EXERCISE REQUIREMENTS =
Retype the data exactly, from its first line to the line containing "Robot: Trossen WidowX", including both, and skip any picture.

*** INFORMATION SUPPLIED ***

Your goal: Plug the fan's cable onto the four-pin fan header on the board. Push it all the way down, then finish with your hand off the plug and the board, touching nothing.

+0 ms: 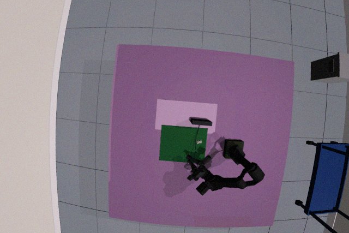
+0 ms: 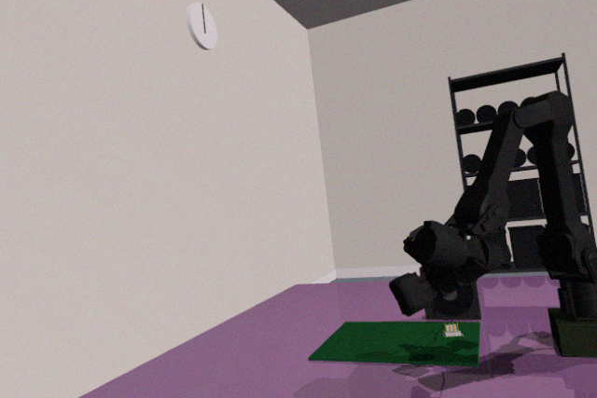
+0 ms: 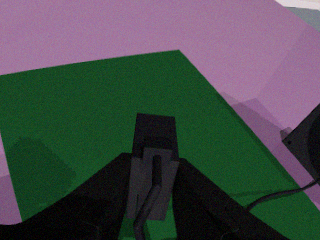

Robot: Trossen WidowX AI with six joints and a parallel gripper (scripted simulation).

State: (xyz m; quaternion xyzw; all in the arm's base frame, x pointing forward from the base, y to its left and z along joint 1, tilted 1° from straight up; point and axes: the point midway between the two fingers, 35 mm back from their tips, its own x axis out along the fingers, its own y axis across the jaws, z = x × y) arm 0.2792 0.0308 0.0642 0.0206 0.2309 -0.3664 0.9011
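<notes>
Now: gripper tip 110 mm above the green board, 70 mm to the left of it and 30 mm short of it. From my gripper tip the other things lie so: black fan: 210 mm to the right, 90 mm behind, 40 mm below; then fan plug: 10 mm below.
</notes>
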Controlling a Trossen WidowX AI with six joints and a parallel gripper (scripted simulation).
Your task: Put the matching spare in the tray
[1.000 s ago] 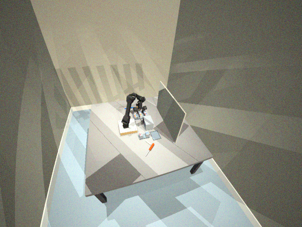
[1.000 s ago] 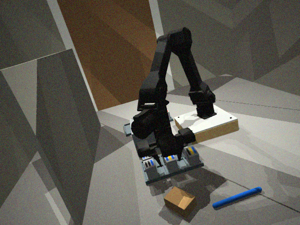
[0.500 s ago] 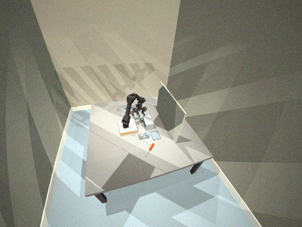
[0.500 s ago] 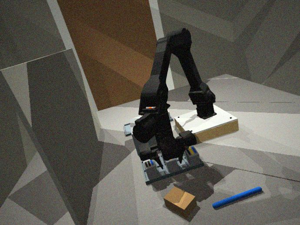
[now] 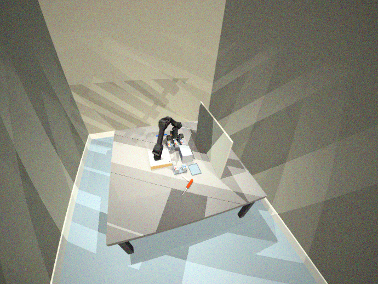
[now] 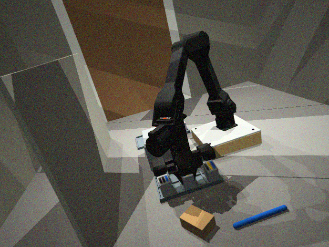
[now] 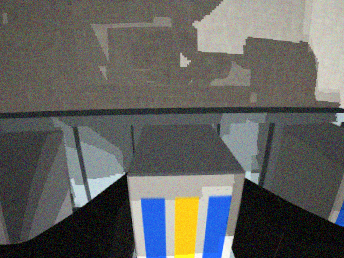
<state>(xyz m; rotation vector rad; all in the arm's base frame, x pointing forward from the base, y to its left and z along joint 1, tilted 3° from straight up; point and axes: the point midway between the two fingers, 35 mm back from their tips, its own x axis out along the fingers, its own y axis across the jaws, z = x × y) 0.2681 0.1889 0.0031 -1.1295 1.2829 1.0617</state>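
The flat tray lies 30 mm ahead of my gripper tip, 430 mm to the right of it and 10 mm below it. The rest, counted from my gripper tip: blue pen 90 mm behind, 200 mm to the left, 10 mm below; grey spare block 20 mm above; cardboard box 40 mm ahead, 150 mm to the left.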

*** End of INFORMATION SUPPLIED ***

TASK OUTPUT =
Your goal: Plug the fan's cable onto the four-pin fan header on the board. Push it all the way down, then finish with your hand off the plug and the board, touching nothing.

+0 ms: 
+0 ms: 
+0 ms: 

Robot: Trossen WidowX AI with six joints and a parallel gripper (scripted simulation).

No other output was requested.